So I'm making a game in C++. And I'm at a fork in the road.
I am now planning how I am going to handle animation and optimize rendering. I'm rendering using immediate mode which I was told was very slow. I go looking for alternatives and then there's a bunch of different ways, and it differs depending on how you handle the animations, so I thought I'd just ask what would be a good optimal way to do both.
For animations, I thought about using sequences of images stored in memory, but only testing with a 50 image sequence, memory jumped to like 200 mb, when it was 30 before. (There's no leak, it stays at 200, but if I have large levels, it looks like I'll be running out of memory). Would sprite sheets help in this case?

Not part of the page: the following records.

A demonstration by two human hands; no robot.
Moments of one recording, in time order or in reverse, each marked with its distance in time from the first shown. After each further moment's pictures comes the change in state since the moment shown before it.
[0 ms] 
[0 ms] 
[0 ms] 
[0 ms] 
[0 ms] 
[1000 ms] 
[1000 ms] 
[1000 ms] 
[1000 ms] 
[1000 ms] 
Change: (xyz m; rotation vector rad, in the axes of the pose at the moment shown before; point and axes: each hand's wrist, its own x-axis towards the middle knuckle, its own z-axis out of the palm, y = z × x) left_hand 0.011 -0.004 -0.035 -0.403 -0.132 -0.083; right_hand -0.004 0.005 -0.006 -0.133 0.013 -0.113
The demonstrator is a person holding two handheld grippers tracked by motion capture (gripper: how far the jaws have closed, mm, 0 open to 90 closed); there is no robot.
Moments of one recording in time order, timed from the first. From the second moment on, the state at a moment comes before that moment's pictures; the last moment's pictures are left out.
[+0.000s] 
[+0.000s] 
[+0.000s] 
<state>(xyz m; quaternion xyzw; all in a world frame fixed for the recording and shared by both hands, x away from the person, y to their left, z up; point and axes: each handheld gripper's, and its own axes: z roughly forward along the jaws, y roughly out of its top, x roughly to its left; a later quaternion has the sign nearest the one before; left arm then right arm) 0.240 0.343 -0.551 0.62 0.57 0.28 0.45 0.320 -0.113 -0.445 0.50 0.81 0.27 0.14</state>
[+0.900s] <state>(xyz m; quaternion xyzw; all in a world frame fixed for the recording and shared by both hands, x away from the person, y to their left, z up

I was told the reason atlases or sprite sheets were used was because binding different textures was an expensive operation, so the only way this would work is by putting in all the texture I will use for level 1 for example in one huge texture so I'm only binding once. Is this possible dynamically?
Would using one gigantic PNG be better memory-wise than loading 50 PNG's?
Any help with either optimizing rendering or some information about the drawbacks of these animation techniques would be really appreciated!
I was told was very slow
I recommend to ignore this. Unless you're going to use insane number of sprites (tens of thousands), your bottleneck will be reading data from textures, which is limited by videocard's memory transfer rate. In other words, if you have 1280x1024 viewport and you draw 1280x1024 texture that covers entire viewport (and every texel maps to screen pixel), your FPS will drop and VBOs won't help. Also immediate mode is easier to use for 2D than VBOs. So keep using immediate mode until you decide to use HUGE number of sprites.
I thought about using sequences of images stored in memory
You need to cram as many sprites as you can into single texture. Switching textures will produce big slowdown, so the best idea would be to use huge texture (4096x4096 or larger - 16384x16384 would be nice) and load all sprites you can into it. This can be done using glSubTexImage2D
. Storing every frame separate texture will produce huge slowdown. Please note that you don't have to store sprites on disk merged into single texture. You can glue them together while loading.
Would using one gigantic PNG be better memory-wise than loading 50 PNG's?
PNG image file format that is stored on disk. It has nothing to do with OpenGL. Once you load the texture it is no longer a "png" - it is fully decompressed. So how you store image data on disk is pretty much irrelevant. It will affect image loading speed but texture performance/memory usage has nothing to do with image storage format. If you're running out of memory then you'll have to do something about it - implement game asset streaming, or adjust level's sprite/texture "budget".